Please transcribe every record below exactly as written.

(Source data)
# # # #
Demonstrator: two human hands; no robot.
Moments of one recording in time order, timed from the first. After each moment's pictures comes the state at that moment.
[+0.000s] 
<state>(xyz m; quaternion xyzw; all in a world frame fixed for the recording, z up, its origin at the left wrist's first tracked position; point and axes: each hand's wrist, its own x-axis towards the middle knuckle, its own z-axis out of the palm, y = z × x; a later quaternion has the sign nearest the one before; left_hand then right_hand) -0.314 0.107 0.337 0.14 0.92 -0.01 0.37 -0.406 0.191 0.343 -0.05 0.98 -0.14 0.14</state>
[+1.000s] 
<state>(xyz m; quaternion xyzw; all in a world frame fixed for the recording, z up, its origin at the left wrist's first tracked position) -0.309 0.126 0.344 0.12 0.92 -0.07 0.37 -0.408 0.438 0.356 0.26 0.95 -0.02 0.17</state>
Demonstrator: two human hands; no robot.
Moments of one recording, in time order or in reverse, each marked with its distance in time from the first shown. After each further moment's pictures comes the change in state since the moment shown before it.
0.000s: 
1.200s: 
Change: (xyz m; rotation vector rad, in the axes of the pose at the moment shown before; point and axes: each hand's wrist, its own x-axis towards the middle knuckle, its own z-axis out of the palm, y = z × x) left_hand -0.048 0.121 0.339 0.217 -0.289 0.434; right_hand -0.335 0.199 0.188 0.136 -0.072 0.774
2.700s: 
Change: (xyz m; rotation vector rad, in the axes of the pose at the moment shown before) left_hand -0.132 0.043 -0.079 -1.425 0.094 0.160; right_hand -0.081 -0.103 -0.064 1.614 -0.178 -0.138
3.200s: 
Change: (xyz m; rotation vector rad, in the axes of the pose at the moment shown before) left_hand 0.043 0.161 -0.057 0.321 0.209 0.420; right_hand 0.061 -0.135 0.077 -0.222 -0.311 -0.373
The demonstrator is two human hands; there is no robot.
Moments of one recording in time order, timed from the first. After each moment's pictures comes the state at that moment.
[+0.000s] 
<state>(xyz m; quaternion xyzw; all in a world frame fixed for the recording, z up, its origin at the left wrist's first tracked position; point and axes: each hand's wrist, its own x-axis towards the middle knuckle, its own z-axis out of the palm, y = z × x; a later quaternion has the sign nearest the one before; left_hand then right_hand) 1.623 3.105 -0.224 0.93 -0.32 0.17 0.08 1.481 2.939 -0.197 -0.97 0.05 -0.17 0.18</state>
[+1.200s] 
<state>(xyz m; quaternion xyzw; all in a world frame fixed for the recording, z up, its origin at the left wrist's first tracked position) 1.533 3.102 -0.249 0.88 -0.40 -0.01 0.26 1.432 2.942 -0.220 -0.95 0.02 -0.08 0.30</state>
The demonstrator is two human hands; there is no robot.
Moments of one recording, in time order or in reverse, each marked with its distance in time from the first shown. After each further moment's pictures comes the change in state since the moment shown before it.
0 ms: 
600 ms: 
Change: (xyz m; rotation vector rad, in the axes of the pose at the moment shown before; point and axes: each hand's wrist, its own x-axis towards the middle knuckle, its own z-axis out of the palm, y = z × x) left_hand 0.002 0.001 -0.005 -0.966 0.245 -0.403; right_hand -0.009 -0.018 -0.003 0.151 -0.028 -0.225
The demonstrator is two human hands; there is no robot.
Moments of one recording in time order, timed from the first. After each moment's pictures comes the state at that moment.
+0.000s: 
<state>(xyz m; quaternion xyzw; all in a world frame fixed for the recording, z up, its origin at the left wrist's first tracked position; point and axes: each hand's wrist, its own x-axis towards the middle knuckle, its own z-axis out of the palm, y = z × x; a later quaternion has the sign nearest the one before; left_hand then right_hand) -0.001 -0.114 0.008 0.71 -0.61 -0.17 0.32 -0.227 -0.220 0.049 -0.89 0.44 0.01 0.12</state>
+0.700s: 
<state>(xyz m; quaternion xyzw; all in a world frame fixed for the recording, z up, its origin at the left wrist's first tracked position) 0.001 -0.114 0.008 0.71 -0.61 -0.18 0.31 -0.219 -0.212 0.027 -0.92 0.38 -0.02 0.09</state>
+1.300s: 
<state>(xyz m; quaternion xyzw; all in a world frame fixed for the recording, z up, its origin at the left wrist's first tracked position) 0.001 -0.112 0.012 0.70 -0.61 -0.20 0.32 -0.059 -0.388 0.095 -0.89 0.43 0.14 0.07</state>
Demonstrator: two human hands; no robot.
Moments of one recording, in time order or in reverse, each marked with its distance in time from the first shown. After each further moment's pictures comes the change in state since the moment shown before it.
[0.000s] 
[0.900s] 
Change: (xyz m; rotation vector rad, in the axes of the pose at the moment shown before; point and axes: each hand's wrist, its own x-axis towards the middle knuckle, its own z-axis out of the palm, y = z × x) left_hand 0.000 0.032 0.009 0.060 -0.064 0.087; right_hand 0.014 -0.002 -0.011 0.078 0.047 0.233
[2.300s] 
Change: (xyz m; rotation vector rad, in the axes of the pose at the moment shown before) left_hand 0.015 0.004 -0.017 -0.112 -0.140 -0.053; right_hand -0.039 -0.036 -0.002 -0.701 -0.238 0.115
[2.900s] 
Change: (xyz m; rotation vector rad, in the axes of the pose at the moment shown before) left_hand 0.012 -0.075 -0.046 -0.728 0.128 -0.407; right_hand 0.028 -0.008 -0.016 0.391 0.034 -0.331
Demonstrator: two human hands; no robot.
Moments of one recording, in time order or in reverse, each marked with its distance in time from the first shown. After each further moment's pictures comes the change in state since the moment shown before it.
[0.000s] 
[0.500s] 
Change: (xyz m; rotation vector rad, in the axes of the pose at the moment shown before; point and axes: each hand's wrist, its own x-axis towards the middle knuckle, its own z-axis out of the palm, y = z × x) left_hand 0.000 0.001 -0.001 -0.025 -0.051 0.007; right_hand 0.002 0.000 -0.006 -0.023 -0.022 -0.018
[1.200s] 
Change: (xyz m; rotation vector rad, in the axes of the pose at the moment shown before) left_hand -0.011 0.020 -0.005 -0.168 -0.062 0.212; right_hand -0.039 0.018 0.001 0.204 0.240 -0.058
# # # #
**RESPONSE TO THE EXERCISE**:
Demonstrator: two human hands; no robot.
Moments of one recording in time order, timed from the first. After each moment's pictures comes the state at that moment.
[+0.000s] 
<state>(xyz m; quaternion xyzw; all in a world frame fixed for the recording, z up, its origin at the left wrist's first tracked position; point and axes: each hand's wrist, its own x-axis towards the middle knuckle, its own z-axis out of the palm, y = z × x; a later quaternion has the sign nearest the one before; left_hand then right_hand) -0.314 0.107 0.337 0.14 0.92 -0.01 0.37 -0.406 0.191 0.343 -0.05 0.98 -0.14 0.14</state>
[+1.000s] 
<state>(xyz m; quaternion xyzw; all in a world frame fixed for the recording, z up, its origin at the left wrist's first tracked position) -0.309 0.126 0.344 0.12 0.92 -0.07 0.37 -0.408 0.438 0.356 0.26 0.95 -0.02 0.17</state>
Demonstrator: two human hands; no robot.
Moments of one recording, in time order or in reverse, each marked with its distance in time from the first shown. After each further moment's pictures comes the change in state since the moment shown before it.
0.000s: 
1.200s: 
Change: (xyz m; rotation vector rad, in the axes of the pose at the moment shown before; point and axes: each hand's wrist, its own x-axis towards the middle knuckle, its own z-axis out of the palm, y = z × x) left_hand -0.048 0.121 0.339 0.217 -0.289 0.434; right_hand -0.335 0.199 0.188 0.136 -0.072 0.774
2.700s: 
Change: (xyz m; rotation vector rad, in the axes of the pose at the moment shown before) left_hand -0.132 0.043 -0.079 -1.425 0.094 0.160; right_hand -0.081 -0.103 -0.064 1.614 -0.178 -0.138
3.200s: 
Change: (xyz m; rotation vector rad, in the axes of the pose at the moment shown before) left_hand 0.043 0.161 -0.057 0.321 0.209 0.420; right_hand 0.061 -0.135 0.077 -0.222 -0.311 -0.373
The demonstrator is two human hands; there is no robot.
Moments of one recording in time order, timed from the first. After each moment's pictures comes the state at that moment.
[+0.000s] 
<state>(xyz m; quaternion xyzw; all in a world frame fixed for the recording, z up, its origin at the left wrist's first tracked position; point and axes: each hand's wrist, its own x-axis towards the middle knuckle, its own z-axis out of the palm, y = z × x; a later quaternion has the sign nearest the one before; left_hand then right_hand) 1.623 3.105 -0.224 0.93 -0.32 0.17 0.08 1.481 2.939 -0.197 -0.97 0.05 -0.17 0.18</state>
[+1.200s] 
<state>(xyz m; quaternion xyzw; all in a world frame fixed for the recording, z up, its origin at the left wrist's first tracked position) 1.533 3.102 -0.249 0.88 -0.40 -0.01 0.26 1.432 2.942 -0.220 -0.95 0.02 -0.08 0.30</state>
The demonstrator is two human hands; there is no robot.
Moments of one recording, in time order or in reverse, each marked with its distance in time from the first shown. After each further moment's pictures comes the change in state since the moment shown before it.
0 ms: 
600 ms: 
Change: (xyz m; rotation vector rad, in the axes of the pose at the moment shown before; point and axes: each hand's wrist, its own x-axis towards the middle knuckle, its own z-axis out of the palm, y = z × x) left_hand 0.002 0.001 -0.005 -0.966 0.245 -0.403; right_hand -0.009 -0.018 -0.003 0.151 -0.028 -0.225
The demonstrator is two human hands; there is no robot.
Moments of one recording in time order, timed from the first. After each moment's pictures comes the state at that moment.
+0.000s: 
<state>(xyz m; quaternion xyzw; all in a world frame fixed for the recording, z up, its origin at the left wrist's first tracked position; point and axes: each hand's wrist, its own x-axis towards the middle knuckle, its own z-axis out of the palm, y = z × x; a later quaternion has the sign nearest the one before; left_hand then right_hand) -0.001 -0.114 0.008 0.71 -0.61 -0.17 0.32 -0.227 -0.220 0.049 -0.89 0.44 0.01 0.12</state>
+0.700s: 
<state>(xyz m; quaternion xyzw; all in a world frame fixed for the recording, z up, its origin at the left wrist's first tracked position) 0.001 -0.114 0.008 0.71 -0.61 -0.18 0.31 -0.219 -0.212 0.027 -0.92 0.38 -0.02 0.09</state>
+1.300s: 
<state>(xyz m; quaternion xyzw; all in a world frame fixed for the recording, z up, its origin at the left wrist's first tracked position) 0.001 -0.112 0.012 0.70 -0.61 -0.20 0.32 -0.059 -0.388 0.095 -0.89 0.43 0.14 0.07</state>
Demonstrator: two human hands; no robot.
Moments of one recording, in time order or in reverse, each marked with its distance in time from the first shown. After each further moment's pictures comes the change in state since the moment shown before it.
[0.000s] 
[0.900s] 
Change: (xyz m; rotation vector rad, in the axes of the pose at the moment shown before; point and axes: each hand's wrist, its own x-axis towards the middle knuckle, its own z-axis out of the palm, y = z × x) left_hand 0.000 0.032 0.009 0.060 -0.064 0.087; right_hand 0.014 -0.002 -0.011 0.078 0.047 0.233
[2.300s] 
Change: (xyz m; rotation vector rad, in the axes of the pose at the moment shown before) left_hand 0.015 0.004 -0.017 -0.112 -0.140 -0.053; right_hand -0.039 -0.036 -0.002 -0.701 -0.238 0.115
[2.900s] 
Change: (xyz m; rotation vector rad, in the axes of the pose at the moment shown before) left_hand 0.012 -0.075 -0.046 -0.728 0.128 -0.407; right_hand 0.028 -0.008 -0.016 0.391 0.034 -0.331
Demonstrator: two human hands; no robot.
Moments of one recording, in time order or in reverse, each marked with its distance in time from the first shown. After each further moment's pictures comes the change in state since the moment shown before it.
[0.000s] 
[0.500s] 
Change: (xyz m; rotation vector rad, in the axes of the pose at the moment shown before; point and axes: each hand's wrist, its own x-axis towards the middle knuckle, its own z-axis out of the palm, y = z × x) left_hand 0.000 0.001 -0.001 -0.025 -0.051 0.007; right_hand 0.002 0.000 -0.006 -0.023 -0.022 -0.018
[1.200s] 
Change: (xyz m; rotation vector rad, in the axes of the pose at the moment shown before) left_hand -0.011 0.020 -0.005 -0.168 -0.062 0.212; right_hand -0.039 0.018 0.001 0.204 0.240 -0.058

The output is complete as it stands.